The task
Output each line of the data word for word, from the first through the line that holds "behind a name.", and leave off whatever follows.

Given data
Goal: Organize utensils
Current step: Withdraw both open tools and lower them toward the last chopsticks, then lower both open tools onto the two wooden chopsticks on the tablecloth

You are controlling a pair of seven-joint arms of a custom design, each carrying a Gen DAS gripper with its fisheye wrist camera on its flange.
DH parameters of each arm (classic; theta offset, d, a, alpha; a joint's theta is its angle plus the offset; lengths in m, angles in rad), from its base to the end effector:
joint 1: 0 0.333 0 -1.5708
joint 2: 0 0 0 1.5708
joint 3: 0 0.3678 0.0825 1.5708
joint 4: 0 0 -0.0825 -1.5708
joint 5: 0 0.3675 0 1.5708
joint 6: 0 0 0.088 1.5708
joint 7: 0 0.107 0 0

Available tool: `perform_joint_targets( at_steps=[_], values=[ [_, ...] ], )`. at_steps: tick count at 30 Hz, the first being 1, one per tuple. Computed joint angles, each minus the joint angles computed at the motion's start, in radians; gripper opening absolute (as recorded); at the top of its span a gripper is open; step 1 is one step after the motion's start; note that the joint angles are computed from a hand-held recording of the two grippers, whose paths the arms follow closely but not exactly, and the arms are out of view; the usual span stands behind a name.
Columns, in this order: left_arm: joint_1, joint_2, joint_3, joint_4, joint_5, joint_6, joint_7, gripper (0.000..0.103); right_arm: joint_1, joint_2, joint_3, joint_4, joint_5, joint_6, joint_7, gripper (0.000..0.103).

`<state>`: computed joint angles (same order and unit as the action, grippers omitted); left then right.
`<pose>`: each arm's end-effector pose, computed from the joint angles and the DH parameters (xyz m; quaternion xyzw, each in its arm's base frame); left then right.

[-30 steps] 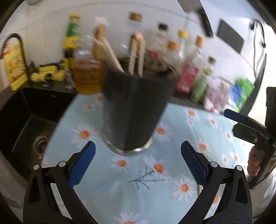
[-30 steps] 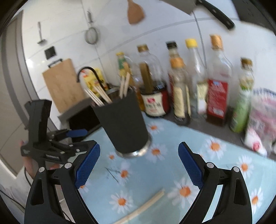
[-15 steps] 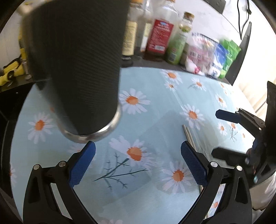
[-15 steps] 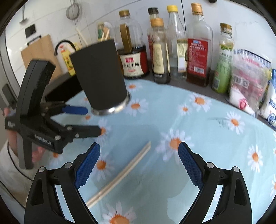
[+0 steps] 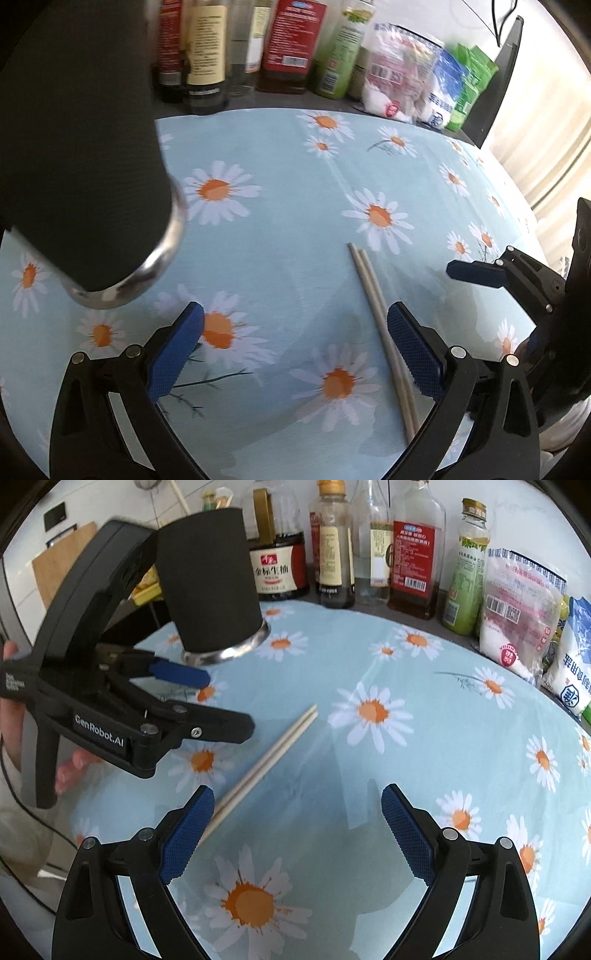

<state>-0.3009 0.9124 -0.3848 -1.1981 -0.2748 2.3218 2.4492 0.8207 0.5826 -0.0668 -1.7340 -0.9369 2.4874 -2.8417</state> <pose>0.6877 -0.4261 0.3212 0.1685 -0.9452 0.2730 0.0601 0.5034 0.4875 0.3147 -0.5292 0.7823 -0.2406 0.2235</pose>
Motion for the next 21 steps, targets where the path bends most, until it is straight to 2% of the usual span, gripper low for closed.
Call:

Response to this exercise
Goal: Organize utensils
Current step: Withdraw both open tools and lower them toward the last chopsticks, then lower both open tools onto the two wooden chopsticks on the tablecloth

You are controlling a pair of seven-joint arms of a custom design, each carrying a Gen DAS gripper with its fisheye wrist camera on its flange.
DH parameters of each arm (classic; theta offset, d, a, alpha; a joint's theta is its angle plus the offset; lengths in m, angles in rad), from its base to the end effector:
joint 1: 0 0.333 0 -1.5708
joint 2: 0 0 0 1.5708
joint 3: 0 0.3678 0.0825 1.5708
joint 4: 0 0 -0.0825 -1.5708
joint 5: 0 0.3675 0 1.5708
joint 6: 0 0 0.088 1.5708
joint 7: 0 0.107 0 0

Available tool: `perform_joint_targets( at_steps=[_], values=[ [_, ...] ], )`. at_steps: tick count at 30 Hz, the first being 1, one per tuple. Computed joint angles, each minus the joint angles computed at the motion's start, in radians; gripper opening absolute (as recorded); at the top of its span a gripper is open; step 1 is one step after the motion's start; note that the joint angles are computed from a hand-held recording of the two grippers, whose paths the arms follow closely but not exactly, and the arms are out of view; the usual span stands behind a name.

Nothing else is required to complete the exercise.